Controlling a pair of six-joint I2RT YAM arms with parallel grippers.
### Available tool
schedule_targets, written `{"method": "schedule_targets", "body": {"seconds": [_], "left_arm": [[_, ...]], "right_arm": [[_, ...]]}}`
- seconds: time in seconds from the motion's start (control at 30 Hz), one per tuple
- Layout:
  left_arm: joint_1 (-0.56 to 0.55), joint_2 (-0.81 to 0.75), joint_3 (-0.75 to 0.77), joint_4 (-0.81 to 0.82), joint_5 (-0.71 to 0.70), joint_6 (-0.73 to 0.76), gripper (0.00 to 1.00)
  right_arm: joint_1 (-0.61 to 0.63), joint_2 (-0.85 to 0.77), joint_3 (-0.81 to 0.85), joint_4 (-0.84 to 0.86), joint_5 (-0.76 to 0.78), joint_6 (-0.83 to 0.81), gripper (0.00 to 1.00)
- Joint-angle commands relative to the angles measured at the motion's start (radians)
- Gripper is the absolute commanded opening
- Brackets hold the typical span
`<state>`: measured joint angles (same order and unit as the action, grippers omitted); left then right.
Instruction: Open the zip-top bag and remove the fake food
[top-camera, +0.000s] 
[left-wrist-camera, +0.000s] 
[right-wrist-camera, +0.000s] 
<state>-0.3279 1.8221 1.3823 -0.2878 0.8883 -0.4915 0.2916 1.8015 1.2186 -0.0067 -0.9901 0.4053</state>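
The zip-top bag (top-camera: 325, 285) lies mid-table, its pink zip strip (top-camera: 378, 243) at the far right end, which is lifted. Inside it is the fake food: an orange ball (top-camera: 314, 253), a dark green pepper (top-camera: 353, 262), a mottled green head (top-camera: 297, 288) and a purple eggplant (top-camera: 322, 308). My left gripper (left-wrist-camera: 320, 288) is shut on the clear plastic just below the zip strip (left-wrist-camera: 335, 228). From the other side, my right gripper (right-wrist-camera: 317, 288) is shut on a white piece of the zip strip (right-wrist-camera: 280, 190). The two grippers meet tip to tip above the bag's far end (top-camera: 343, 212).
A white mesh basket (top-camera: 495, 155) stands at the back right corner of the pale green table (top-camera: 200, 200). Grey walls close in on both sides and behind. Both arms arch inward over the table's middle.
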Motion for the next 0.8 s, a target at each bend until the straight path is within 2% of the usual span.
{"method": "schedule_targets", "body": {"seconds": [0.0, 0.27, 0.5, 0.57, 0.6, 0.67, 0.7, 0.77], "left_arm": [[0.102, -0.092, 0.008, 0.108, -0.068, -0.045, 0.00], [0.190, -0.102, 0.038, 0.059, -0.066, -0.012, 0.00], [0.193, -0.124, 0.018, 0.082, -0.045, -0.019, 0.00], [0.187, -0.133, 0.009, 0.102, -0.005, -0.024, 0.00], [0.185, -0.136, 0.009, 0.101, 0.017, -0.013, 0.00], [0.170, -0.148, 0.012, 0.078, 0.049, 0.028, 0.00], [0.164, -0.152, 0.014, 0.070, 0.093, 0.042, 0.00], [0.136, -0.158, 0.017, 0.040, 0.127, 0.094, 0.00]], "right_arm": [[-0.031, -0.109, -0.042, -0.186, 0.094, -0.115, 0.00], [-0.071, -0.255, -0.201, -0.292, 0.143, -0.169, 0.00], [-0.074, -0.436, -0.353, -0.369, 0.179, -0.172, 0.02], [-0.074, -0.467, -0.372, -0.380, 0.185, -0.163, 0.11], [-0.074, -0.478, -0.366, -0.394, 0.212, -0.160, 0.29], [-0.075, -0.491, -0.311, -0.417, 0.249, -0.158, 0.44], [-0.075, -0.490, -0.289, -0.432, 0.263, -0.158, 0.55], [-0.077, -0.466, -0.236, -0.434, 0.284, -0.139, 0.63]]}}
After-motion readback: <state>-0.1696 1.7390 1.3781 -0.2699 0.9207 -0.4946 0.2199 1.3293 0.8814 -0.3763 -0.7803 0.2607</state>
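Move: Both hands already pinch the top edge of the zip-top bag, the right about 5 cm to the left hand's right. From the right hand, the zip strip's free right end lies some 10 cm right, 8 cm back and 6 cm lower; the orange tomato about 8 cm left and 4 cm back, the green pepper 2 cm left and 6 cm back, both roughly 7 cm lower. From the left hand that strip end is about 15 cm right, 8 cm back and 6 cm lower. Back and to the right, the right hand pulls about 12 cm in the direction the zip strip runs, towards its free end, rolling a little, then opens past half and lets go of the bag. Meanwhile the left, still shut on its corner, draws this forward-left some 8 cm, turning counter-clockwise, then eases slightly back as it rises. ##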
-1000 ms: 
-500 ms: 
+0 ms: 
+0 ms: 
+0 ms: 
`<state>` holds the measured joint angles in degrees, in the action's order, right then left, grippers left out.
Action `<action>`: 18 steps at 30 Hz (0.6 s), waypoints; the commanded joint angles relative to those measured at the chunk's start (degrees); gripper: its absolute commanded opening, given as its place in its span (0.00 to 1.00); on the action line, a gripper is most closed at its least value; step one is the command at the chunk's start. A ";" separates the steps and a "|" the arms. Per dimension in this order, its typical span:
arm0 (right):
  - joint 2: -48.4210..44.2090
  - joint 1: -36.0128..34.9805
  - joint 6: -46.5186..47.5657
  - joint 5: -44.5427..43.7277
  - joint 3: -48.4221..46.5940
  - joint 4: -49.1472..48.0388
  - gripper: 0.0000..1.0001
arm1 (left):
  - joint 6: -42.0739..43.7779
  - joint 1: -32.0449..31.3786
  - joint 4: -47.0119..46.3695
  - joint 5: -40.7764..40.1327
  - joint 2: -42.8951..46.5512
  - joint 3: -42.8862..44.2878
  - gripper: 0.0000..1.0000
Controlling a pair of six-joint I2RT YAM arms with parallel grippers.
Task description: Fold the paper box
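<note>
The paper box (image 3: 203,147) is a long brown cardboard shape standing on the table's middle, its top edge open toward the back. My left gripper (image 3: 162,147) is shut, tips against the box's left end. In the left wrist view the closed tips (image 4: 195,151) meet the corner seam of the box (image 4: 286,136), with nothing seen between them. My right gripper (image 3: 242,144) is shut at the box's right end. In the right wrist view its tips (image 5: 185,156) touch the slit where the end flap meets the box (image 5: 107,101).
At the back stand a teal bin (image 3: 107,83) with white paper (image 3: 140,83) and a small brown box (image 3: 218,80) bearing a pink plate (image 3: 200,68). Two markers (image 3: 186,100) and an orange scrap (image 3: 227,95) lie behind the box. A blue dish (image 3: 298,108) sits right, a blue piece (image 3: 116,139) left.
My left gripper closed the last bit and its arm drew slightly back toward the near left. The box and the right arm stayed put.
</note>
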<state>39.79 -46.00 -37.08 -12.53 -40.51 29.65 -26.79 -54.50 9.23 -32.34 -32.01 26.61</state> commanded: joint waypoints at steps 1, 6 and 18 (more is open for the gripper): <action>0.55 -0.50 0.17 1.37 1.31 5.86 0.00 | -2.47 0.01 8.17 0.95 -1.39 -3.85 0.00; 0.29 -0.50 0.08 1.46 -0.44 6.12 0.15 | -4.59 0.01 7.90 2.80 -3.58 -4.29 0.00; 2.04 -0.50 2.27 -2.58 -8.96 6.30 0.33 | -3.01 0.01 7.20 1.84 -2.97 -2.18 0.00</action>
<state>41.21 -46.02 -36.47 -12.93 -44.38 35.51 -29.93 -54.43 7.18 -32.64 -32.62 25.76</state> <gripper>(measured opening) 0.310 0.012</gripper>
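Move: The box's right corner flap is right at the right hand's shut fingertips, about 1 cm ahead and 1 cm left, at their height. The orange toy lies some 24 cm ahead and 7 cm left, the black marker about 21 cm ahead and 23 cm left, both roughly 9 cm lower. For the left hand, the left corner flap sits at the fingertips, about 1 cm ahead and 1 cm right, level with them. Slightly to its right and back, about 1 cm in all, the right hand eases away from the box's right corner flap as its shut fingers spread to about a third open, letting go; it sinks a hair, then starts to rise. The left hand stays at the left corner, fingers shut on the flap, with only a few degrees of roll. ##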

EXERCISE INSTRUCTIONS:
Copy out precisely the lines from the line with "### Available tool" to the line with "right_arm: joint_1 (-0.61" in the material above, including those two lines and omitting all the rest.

ANSWER AREA:
### Available tool
schedule_targets, written `{"method": "schedule_targets", "body": {"seconds": [_], "left_arm": [[_, ...]], "right_arm": [[_, ...]]}}`
- seconds: time in seconds from the motion's start (control at 30 Hz), one per tuple
- Layout:
  left_arm: joint_1 (-0.56 to 0.55), joint_2 (-0.81 to 0.75), joint_3 (-0.75 to 0.77), joint_4 (-0.81 to 0.82), joint_5 (-0.71 to 0.70), joint_6 (-0.73 to 0.76), gripper (0.00 to 1.00)
  right_arm: joint_1 (-0.61 to 0.63), joint_2 (-0.85 to 0.77), joint_3 (-0.81 to 0.85), joint_4 (-0.84 to 0.86), joint_5 (-0.76 to 0.78), joint_6 (-0.83 to 0.81), gripper (0.00 to 1.00)

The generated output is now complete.